Trust degrades gradually, not binary reset.
/autoship always runs FULL ceremony on its first run per project. Trust is earned.

#Stale context recovery

(Identified by Codex review, 2026-04-01)

Context recovery can inject wrong-branch state, obsolete plans, or invalid checkpoints. Mitigations:

Checkpoints include branch name in YAML frontmatter. Context recovery filters by current branch.
Timeline grep filters by branch before showing LAST_SESSION.
Stale artifact detection: if checkpoint is >7 days old, note it as potentially stale rather than presenting as current.

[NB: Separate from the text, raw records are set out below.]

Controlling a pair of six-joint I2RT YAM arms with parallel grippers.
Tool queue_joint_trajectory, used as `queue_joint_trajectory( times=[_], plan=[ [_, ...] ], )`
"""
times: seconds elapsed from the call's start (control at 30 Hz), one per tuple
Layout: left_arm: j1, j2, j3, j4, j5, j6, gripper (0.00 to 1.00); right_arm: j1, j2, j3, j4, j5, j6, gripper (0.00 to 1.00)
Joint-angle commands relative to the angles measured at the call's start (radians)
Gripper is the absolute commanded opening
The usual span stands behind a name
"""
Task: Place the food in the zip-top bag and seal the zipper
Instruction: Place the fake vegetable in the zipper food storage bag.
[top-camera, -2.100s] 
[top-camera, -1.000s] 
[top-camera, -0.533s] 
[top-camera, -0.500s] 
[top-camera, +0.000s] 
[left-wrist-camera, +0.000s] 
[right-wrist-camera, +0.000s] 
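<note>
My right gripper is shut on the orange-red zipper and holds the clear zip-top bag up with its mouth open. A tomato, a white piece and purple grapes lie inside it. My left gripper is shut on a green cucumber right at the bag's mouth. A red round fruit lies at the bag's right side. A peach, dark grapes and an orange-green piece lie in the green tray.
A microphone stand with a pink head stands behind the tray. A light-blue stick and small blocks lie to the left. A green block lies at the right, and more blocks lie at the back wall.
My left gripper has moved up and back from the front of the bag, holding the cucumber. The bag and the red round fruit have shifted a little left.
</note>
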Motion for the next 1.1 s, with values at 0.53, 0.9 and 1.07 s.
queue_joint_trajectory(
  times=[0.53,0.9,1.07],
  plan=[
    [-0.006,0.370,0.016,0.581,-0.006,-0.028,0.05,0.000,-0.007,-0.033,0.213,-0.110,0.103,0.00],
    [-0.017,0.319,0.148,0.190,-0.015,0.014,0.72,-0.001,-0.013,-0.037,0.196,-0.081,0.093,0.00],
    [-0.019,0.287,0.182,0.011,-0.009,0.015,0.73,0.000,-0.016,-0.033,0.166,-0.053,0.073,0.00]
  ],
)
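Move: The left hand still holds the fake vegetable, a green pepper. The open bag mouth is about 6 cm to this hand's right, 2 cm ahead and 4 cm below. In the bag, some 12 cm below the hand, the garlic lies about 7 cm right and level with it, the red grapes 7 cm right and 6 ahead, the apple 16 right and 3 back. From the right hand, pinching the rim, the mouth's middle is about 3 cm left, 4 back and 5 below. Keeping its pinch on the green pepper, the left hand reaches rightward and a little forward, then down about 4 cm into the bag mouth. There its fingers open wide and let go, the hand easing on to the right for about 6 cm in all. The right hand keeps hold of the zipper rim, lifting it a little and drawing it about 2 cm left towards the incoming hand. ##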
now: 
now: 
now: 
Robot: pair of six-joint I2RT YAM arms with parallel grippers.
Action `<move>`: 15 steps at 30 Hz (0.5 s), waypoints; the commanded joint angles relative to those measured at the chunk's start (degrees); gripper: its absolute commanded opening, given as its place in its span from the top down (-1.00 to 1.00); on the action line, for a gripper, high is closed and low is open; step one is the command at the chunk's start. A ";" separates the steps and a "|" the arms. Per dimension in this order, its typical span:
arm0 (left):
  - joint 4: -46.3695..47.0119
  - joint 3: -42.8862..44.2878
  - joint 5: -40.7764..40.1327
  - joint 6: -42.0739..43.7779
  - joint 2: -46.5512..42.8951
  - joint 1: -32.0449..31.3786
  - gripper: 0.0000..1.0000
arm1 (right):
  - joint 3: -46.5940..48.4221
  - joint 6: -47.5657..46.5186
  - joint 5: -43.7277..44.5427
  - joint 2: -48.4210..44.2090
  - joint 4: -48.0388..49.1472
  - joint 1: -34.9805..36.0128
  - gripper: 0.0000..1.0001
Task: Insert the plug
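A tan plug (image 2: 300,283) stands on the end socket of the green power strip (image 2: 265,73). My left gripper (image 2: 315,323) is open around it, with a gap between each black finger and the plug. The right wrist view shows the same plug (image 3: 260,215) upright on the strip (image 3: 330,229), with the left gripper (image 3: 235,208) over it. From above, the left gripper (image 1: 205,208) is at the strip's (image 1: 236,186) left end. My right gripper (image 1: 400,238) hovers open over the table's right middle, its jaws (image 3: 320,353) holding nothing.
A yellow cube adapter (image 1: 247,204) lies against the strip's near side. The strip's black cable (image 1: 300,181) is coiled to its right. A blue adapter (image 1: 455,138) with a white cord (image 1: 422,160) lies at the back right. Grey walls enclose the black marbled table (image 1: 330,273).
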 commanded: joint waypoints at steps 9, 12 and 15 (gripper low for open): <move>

#Validation metrics needed

(Identified by Codex review, 2026-04-01)

Before shipping R4 (Adaptive Ceremony), measure:

Predictive suggestion accuracy (did the user run the suggested skill?)
Trust policy false-skip rate (did fast-tracked PRs have post-merge issues?)
Context recovery accuracy (did recovered context match actual state?)
/health score correlation with actual code quality (do high scores predict fewer production bugs?)

These metrics should be collected during R3 usage and reviewed before R4 ships.

#Acknowledged Inspiration

The self-learning roadmap was inspired by ideas from the Compound Engineering project by Nico Bailon. Their exploration of learnings persistence, parallel review agents, and autonomous pipelines catalyzed the design of GStack's approach. We adapted every concept to fit GStack's template system, voice, and architecture rather than porting directly.